INSTRUCTIONS TO FOLLOW » Nothing but an exact reprint of the records is to be returned.

▼

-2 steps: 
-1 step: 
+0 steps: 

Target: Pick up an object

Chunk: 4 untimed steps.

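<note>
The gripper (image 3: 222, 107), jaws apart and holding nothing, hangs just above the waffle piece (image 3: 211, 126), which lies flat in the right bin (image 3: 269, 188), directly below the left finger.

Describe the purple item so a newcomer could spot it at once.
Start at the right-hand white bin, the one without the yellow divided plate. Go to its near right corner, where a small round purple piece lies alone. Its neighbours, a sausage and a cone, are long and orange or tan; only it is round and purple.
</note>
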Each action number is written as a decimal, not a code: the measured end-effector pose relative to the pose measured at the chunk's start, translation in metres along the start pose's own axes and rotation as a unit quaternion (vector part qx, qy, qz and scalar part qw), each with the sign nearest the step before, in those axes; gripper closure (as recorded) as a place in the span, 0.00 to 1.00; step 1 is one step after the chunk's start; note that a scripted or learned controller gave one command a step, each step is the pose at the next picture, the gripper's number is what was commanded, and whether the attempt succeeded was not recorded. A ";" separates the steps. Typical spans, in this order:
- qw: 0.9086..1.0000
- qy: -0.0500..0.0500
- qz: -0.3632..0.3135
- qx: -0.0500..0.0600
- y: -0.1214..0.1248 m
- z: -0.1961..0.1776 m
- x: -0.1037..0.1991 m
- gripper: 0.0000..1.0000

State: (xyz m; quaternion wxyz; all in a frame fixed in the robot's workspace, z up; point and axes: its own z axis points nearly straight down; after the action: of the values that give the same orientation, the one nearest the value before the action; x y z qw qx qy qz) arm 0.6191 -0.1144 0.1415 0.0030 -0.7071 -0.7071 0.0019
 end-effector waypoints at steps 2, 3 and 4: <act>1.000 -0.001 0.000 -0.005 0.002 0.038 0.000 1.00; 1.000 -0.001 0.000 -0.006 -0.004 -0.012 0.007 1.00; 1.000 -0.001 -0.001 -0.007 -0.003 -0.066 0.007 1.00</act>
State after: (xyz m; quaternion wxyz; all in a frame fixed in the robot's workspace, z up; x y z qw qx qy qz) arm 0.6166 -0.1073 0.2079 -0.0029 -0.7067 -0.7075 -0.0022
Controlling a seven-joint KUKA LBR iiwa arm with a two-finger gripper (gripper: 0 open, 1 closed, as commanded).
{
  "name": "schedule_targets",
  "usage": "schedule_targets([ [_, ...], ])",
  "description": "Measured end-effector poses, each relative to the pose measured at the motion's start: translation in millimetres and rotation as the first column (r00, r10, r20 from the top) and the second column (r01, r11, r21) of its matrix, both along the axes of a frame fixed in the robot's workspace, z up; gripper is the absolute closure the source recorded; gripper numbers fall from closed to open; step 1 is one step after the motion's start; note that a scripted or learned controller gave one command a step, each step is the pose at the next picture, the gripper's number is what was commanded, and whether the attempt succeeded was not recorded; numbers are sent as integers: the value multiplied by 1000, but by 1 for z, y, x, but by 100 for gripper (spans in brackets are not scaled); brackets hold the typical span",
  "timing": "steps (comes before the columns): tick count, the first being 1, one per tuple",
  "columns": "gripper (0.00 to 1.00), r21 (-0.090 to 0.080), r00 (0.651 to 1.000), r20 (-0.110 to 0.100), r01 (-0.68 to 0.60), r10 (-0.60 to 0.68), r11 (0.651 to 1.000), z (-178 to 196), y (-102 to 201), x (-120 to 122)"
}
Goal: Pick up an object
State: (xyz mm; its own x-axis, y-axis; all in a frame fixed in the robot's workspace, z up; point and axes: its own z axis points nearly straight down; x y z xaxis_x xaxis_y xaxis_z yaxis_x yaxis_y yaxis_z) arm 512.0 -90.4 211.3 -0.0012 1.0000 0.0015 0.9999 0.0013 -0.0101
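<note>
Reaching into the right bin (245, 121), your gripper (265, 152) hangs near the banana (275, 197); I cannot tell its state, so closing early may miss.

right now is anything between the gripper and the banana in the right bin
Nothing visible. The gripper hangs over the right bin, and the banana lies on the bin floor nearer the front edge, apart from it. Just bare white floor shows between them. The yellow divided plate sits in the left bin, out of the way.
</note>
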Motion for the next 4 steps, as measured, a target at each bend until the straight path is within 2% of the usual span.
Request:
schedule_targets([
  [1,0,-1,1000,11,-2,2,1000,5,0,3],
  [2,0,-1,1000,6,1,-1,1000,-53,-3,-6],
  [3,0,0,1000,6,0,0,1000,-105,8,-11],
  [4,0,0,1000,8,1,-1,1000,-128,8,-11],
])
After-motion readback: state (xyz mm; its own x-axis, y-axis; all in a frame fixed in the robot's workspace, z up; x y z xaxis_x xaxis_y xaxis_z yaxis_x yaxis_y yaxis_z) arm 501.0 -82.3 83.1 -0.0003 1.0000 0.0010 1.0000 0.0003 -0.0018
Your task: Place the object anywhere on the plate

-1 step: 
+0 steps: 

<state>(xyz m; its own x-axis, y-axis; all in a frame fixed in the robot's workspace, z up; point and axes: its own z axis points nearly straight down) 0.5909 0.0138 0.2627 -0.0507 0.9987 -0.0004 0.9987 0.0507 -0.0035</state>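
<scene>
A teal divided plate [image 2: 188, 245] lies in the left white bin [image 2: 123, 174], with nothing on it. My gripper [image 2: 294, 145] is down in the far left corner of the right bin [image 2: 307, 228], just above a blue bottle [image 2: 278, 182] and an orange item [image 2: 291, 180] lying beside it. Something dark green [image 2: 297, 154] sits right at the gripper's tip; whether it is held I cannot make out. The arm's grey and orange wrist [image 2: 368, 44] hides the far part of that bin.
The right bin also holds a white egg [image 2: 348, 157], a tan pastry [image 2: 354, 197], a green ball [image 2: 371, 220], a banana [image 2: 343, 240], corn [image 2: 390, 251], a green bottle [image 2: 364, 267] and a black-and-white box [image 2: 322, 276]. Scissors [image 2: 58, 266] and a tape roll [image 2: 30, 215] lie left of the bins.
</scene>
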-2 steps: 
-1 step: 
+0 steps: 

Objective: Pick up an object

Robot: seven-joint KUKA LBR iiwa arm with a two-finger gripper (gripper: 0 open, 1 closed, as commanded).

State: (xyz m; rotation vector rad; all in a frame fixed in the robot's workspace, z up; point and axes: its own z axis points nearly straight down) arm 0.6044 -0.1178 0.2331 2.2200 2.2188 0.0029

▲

EXPECTED OUTPUT »
-2 steps: 
-1 step: 
+0 steps: 

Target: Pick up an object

Chunk: 4 untimed steps.

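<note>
The gripper (image 3: 222, 107), jaws apart and holding nothing, hangs just above the waffle piece (image 3: 211, 126), which lies flat in the right bin (image 3: 269, 188), directly below the left finger.

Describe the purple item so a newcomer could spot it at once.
Start at the right-hand white bin, the one without the yellow divided plate. Go to its near right corner, where a small round purple piece lies alone. Its neighbours, a sausage and a cone, are long and orange or tan; only it is round and purple.
</note>
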Each action number is written as a decimal, not a code: the measured end-effector pose relative to the pose measured at the chunk's start, translation in metres along the start pose's own axes and rotation as a unit quaternion (vector part qx, qy, qz and scalar part qw), each with the sign nearest the step before, in those axes; gripper closure (as recorded) as a place in the span, 0.00 to 1.00; step 1 is one step after the chunk's start; note that a scripted or learned controller gave one command a step, each step is the pose at the next picture, the gripper's number is what was commanded, and whether the attempt succeeded was not recorded. A ";" separates the steps. Typical spans, in this order:
- qw: 0.9086..1.0000
- qy: -0.0500..0.0500
- qz: -0.3632..0.3135
- qx: -0.0500..0.0600
- y: -0.1214..0.1248 m
- z: -0.1961..0.1776 m
- x: -0.1037..0.1991 m
- gripper: 0.0000..1.0000

State: (xyz m; quaternion wxyz; all in a frame fixed in the robot's workspace, z up; point and axes: its own z axis points nearly straight down; after the action: of the values that give the same orientation, the one nearest the value before the action; x y z qw qx qy qz) arm 0.6191 -0.1144 0.1415 0.0030 -0.7071 -0.7071 0.0019
 end-effector waypoints at steps 2, 3 and 4: <act>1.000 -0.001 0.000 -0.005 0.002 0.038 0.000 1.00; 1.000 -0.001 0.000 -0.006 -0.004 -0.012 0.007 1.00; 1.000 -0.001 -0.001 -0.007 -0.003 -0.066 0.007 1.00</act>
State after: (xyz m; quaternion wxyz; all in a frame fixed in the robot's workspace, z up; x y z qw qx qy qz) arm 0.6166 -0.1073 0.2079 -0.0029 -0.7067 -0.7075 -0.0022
Controlling a seven-joint KUKA LBR iiwa arm with a two-finger gripper (gripper: 0 open, 1 closed, as commanded).
{
  "name": "schedule_targets",
  "usage": "schedule_targets([ [_, ...], ])",
  "description": "Measured end-effector poses, each relative to the pose measured at the motion's start: translation in millimetres and rotation as the first column (r00, r10, r20 from the top) and the second column (r01, r11, r21) of its matrix, both along the axes of a frame fixed in the robot's workspace, z up; gripper is the absolute closure the source recorded; gripper numbers fall from closed to open; step 1 is one step after the motion's start; note that a scripted or learned controller gave one command a step, each step is the pose at the next picture, the gripper's number is what was commanded, and whether the attempt succeeded was not recorded; numbers are sent as integers: the value multiplied by 1000, but by 1 for z, y, x, but by 100 for gripper (spans in brackets are not scaled); brackets hold the typical span",
  "timing": "steps (comes before the columns): tick count, the first being 1, one per tuple",
  "columns": "gripper (0.00 to 1.00), r21 (-0.090 to 0.080), r00 (0.651 to 1.000), r20 (-0.110 to 0.100), r01 (-0.68 to 0.60), r10 (-0.60 to 0.68), r11 (0.651 to 1.000), z (-178 to 196), y (-102 to 201), x (-120 to 122)"
}
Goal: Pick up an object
State: (xyz mm; its own x-axis, y-axis; all in a frame fixed in the robot's workspace, z up; point and axes: its own z axis points nearly straight down; x y z xaxis_x xaxis_y xaxis_z yaxis_x yaxis_y yaxis_z) arm 512.0 -90.4 211.3 -0.0012 1.0000 0.0015 0.9999 0.0013 -0.0101
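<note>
Reaching into the right bin (245, 121), your gripper (265, 152) hangs near the banana (275, 197); I cannot tell its state, so closing early may miss.

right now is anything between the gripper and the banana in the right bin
Nothing visible. The gripper hangs over the right bin, and the banana lies on the bin floor nearer the front edge, apart from it. Just bare white floor shows between them. The yellow divided plate sits in the left bin, out of the way.
</note>
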Motion for the next 4 steps, as measured, a target at each bend until the straight path is within 2% of the usual span.
Request:
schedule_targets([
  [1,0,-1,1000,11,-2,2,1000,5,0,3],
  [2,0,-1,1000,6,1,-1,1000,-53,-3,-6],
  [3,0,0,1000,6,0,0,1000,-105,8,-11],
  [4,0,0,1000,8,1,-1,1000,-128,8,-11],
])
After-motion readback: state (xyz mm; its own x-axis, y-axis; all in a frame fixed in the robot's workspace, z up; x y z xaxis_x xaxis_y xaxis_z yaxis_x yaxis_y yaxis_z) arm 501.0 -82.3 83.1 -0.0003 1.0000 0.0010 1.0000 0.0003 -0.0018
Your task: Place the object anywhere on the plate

-1 step: 
+0 steps: 

<state>(xyz m; its own x-axis, y-axis; all in a frame fixed in the robot's workspace, z up; point and axes: its own z axis points nearly straight down) 0.5909 0.0138 0.2627 -0.0507 0.9987 -0.0004 0.9987 0.0507 -0.0035</state>
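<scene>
A teal divided plate [image 2: 188, 245] lies in the left white bin [image 2: 123, 174], with nothing on it. My gripper [image 2: 294, 145] is down in the far left corner of the right bin [image 2: 307, 228], just above a blue bottle [image 2: 278, 182] and an orange item [image 2: 291, 180] lying beside it. Something dark green [image 2: 297, 154] sits right at the gripper's tip; whether it is held I cannot make out. The arm's grey and orange wrist [image 2: 368, 44] hides the far part of that bin.
The right bin also holds a white egg [image 2: 348, 157], a tan pastry [image 2: 354, 197], a green ball [image 2: 371, 220], a banana [image 2: 343, 240], corn [image 2: 390, 251], a green bottle [image 2: 364, 267] and a black-and-white box [image 2: 322, 276]. Scissors [image 2: 58, 266] and a tape roll [image 2: 30, 215] lie left of the bins.
</scene>
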-2 steps: 
-1 step: 
+0 steps: 

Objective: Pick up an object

Robot: seven-joint KUKA LBR iiwa arm with a two-finger gripper (gripper: 0 open, 1 closed, as commanded).

State: (xyz m; rotation vector rad; all in a frame fixed in the robot's workspace, z up; point and axes: its own z axis points nearly straight down) arm 0.6044 -0.1178 0.2331 2.2200 2.2188 0.0029

The exercise is now complete.